Give the listing again word for word, excluding the pictures it contains.

Recorded data:
+ + + + +
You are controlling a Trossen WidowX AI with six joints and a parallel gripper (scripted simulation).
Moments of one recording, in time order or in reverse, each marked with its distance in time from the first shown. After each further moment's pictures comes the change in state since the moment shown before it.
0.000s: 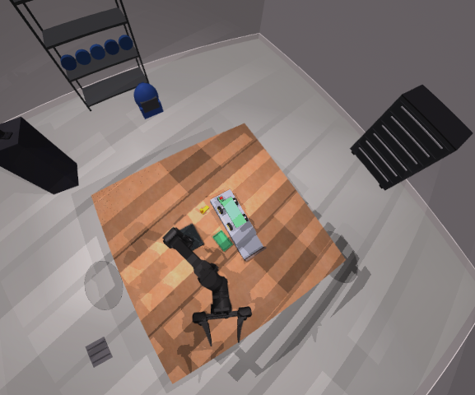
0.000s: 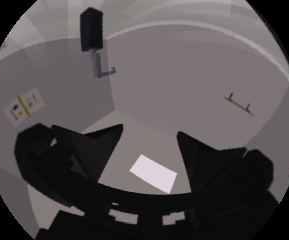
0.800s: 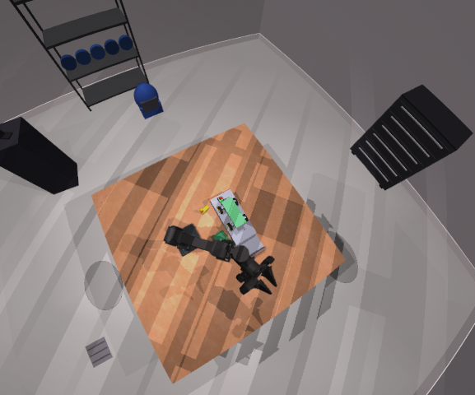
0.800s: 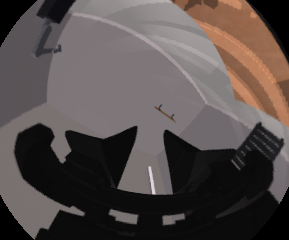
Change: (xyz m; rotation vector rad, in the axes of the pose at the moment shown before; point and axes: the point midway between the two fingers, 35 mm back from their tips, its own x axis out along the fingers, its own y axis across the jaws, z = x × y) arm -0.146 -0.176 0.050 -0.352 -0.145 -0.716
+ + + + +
Your solution:
You are controlling a Trossen WidowX AI with six joints and a parallel gripper (scripted simulation).
Moments of one recording, in time order or in reverse, each marked with its distance in time from the first shown. After each further moment's pictures comes the change in state since the moment shown before it.
0.000s: 
0.000s: 
0.800s: 
0.800s: 
Change: (xyz m; rotation vector rad, in the axes of the pose at the moment shown before; point and axes: the point midway between the two fingers, 35 mm back from their tips, its own x axis out along the fingers, its own y axis across the jaws, z = x × y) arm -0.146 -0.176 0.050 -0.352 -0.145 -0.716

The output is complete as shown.